Suzanne Seiller, research assistant for security and development at the ONE Campaign, discusses this year’s G20 Summit and its role in Africa’s development, writing, “While some of the G20 initiatives for Africa could have been more ambitious, positive steps have been made to set the path towards making Africa’s development, and the African youth, a priority for the G20 in the future” (7/19).
- Stanford Health Policy Researcher Eran Bendavid Argues Against Cuts To U.S. Foreign Aid, Saying Funding Helps Others, Protects Americans
Stanford Medicine’s “Scope”: Foreign aid cutbacks could harm health of Americans, Stanford health policy researcher argues
Beth Duff-Brown, communications manager for the Center for Health Policy and Center for Primary Care and Outcomes Research at Stanford University, notes how Stanford health policy researcher Eran Bendavid has spoken out against proposed cuts to U.S. foreign aid, writing, “Saving lives and improving health in other parts of the world is an investment, he said, in the well-being of American lives.” Duff-Brown highlights a recent commentary Bendavid published in PLOS Medicine, which states, “…U.S. foreign aid for health has arguably been the single most important driver of the last 20 years’ health improvements in developing countries” (7/19).
- New Issue Of 'Global Fund News Flash' Discusses Global Fund's Year-End 2016 Results
Global Fund to Fight AIDS, Tuberculosis and Malaria: Global Fund News Flash
The latest issue of the Global Fund News Flash features an announcement from the Global Fund that it released its year-end 2016 results, which highlight the progress made by Global Fund-supported HIV, tuberculosis, and malaria programs (7/20).

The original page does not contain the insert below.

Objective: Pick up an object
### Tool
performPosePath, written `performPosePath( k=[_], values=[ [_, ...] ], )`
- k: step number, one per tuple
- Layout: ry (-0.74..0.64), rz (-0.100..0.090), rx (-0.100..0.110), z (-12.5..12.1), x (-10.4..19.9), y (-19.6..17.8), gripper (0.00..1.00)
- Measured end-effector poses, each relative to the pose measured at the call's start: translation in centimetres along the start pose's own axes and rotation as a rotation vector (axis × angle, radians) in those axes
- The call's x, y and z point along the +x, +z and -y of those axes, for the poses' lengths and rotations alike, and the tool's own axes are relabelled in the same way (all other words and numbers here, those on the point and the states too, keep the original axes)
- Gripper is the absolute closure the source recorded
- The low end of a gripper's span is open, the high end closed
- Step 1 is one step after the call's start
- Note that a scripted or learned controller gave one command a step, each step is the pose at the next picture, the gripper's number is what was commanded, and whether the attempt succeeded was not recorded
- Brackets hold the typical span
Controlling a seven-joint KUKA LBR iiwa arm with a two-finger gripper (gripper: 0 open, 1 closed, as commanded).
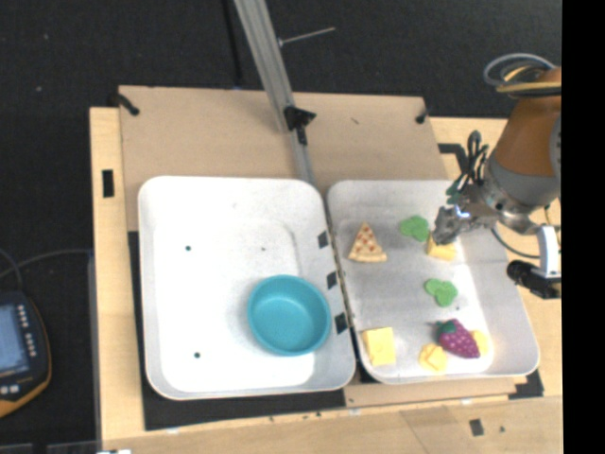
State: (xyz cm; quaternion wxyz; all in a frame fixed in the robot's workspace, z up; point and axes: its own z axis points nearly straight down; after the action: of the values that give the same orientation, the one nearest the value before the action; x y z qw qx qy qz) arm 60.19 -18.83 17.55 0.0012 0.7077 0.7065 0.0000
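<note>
Two shallow white bins side by side on the tabletop (109,282); landmark for everything below: the right bin (501,301). Hand (448,225) low over the upper part of that bin, near its far right corner, tips pointing down and toward the bin's centre. Directly beneath and just nearside of the tips, a small yellow block (441,248), touching or almost touching the hand; likely the target of the pick. Long axis of the block hard to read, roughly across the bin, partly hidden under the tips. Whether the hand is spread or pinched on the block: cannot tell, too small and dark at that spot. Just toward the bin's centre from the block, a green leaf-shaped toy (413,227), close enough to be brushed during a closing move. Further toward the left wall of the bin, a toy pizza slice (366,244), well apart from the hand. Mid-bin, below the block, a second green piece (440,292). Along the near edge of the bin, a yellow cheese-like cube (380,345), a small yellow piece (433,357) and a bunch of purple toy grapes (458,339), these last two touching. Arm (527,154) reaching in over the bin's right wall, orange band above the wrist, wrist bent steeply downward. Beyond the bin's left wall, in the neighbouring left bin (189,225), a teal bowl (285,314), upright. Judgement: grasp stage, nothing visibly lifted.
</note>
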Motion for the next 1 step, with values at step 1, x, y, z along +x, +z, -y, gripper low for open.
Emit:
performPosePath(
  k=[1],
  values=[
    [-0.004, 0.001, -0.005, -0.14, -0.18, -5.43, 1.00]
  ],
)
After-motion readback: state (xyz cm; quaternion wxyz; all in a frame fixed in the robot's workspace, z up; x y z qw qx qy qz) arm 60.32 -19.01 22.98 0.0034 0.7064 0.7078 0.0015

- Kaiser Family Foundation Budget Summary Analyzes Global Health Aspects Of House FY18 SFOPs, HHS Appropriations Bills
Kaiser Family Foundation: House Appropriations Subcommittees approve FY 2018 State & Foreign Operations (SFOPs) and Health & Human Services (HHS) Appropriations Bills
This budget summary highlights global health-related funding in the House FY 2018 State & Foreign Operations (SFOPs) and FY 2018 Labor, Health & Human Services (LHHS) appropriations bills, which were approved by the House Committee on Appropriations on Wednesday. Funding provided to the State Department and USAID through the Global Health Programs (GHP) account, which represents the bulk of global health assistance, totaled $8.3 billion, $404 million (5 percent) below the FY 2017 enacted level and $1.8 billion (28 percent) above the president’s FY18 request. Funding provided to CDC for global health matched the FY17 enacted level ($435.1 million) and was $85.1 million (24 percent) above the president’s FY18 request (7/19).
- Kaiser Family Foundation Updates Fact Sheet On U.S. Role In NCD Efforts
Kaiser Family Foundation: The U.S. Government and Global Non-Communicable Disease Efforts
This updated fact sheet discusses U.S. government global non-communicable diseases (NCDs) efforts and funding, global statistics related to NCDs, and international goals to address NCDs (7/18).